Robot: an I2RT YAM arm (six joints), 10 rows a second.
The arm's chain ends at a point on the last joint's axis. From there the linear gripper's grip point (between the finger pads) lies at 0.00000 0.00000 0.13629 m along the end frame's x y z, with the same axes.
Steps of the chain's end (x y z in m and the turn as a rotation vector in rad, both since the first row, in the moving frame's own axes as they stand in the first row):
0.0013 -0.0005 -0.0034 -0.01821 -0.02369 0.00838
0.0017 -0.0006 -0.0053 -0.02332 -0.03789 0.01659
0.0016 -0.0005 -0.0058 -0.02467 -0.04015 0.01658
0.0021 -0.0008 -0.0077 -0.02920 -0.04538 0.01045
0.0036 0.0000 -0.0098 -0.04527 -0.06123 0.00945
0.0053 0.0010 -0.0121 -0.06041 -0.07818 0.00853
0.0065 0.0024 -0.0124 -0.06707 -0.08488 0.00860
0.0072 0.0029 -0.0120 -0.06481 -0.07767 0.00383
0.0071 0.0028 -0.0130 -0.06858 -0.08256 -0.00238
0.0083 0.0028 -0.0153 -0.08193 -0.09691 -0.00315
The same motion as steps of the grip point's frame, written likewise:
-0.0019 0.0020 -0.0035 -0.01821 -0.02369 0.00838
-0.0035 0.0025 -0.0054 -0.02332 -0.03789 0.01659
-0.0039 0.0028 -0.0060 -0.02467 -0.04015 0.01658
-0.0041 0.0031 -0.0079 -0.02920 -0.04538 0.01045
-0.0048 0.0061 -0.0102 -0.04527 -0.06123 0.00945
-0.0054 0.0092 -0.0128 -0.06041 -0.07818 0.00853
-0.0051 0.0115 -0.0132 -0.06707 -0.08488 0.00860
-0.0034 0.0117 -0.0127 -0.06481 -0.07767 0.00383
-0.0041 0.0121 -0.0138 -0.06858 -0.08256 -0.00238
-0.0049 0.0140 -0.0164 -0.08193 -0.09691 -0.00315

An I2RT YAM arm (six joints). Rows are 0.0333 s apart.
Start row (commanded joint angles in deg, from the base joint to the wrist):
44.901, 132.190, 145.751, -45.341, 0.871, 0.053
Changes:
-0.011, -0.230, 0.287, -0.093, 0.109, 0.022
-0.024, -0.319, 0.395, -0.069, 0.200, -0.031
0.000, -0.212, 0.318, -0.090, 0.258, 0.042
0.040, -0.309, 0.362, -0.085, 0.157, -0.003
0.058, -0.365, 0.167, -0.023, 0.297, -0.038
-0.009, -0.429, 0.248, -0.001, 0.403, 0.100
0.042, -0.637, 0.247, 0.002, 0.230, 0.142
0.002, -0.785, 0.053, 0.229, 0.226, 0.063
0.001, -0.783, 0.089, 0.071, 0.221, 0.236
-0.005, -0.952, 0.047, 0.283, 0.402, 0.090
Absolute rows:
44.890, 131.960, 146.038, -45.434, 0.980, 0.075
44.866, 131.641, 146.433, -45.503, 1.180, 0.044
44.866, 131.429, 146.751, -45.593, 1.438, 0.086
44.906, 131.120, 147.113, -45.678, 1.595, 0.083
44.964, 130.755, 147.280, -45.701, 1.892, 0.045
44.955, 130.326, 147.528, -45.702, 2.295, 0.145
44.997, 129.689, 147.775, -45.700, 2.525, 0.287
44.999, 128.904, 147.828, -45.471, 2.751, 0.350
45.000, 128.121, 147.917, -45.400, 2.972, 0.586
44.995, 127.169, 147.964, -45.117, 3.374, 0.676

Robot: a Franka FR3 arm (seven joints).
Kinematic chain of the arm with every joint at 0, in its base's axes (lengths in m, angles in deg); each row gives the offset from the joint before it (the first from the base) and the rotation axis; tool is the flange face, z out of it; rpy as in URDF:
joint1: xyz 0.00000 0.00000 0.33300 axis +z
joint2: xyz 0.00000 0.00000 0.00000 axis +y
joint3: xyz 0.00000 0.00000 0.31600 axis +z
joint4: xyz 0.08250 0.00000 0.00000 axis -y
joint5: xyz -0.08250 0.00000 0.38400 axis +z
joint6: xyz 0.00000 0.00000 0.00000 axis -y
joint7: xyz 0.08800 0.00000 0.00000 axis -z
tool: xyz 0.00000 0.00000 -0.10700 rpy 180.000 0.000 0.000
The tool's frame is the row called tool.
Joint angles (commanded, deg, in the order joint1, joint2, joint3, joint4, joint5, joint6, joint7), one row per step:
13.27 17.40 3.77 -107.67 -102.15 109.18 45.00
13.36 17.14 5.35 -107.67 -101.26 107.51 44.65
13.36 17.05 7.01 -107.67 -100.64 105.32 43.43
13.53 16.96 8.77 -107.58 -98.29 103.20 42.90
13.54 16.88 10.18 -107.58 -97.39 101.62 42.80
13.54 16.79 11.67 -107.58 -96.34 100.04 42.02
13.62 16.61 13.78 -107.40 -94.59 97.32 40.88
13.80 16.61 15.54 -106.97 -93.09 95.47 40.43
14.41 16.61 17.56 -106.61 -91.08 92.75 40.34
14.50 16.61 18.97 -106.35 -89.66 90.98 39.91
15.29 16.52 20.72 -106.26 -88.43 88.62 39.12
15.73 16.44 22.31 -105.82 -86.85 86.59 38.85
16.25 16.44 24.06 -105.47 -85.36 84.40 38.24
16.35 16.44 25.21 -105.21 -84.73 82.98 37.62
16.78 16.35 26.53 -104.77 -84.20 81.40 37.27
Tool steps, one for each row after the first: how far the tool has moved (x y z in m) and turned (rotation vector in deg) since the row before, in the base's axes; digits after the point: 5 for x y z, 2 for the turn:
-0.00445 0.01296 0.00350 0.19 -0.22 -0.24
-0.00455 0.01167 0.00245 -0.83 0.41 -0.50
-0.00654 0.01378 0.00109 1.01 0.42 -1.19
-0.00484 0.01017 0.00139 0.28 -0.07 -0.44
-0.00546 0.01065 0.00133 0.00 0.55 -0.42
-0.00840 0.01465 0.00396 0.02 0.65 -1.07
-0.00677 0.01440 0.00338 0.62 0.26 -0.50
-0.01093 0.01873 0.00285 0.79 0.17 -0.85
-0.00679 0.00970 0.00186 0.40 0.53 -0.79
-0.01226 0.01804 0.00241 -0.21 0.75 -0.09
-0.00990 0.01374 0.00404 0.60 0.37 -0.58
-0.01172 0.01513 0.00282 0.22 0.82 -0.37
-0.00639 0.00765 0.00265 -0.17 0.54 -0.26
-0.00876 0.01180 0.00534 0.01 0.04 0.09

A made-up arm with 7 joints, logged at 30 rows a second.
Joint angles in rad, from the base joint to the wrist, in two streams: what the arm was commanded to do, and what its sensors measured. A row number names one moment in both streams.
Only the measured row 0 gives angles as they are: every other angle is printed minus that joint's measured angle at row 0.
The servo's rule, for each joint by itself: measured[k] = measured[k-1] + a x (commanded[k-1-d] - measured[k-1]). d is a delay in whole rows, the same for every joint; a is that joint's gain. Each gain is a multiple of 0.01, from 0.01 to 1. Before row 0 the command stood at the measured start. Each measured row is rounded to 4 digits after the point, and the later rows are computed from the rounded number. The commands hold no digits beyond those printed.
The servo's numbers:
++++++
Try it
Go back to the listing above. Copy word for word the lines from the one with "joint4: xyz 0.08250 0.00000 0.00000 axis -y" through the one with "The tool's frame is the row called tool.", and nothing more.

Exercise output
joint4: xyz 0.08250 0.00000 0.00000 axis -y
joint5: xyz -0.08250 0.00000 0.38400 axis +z
joint6: xyz 0.00000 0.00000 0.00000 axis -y
joint7: xyz 0.08800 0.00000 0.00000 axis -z
tool: xyz 0.00000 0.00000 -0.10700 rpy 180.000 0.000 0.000
The tool's frame is the row called tool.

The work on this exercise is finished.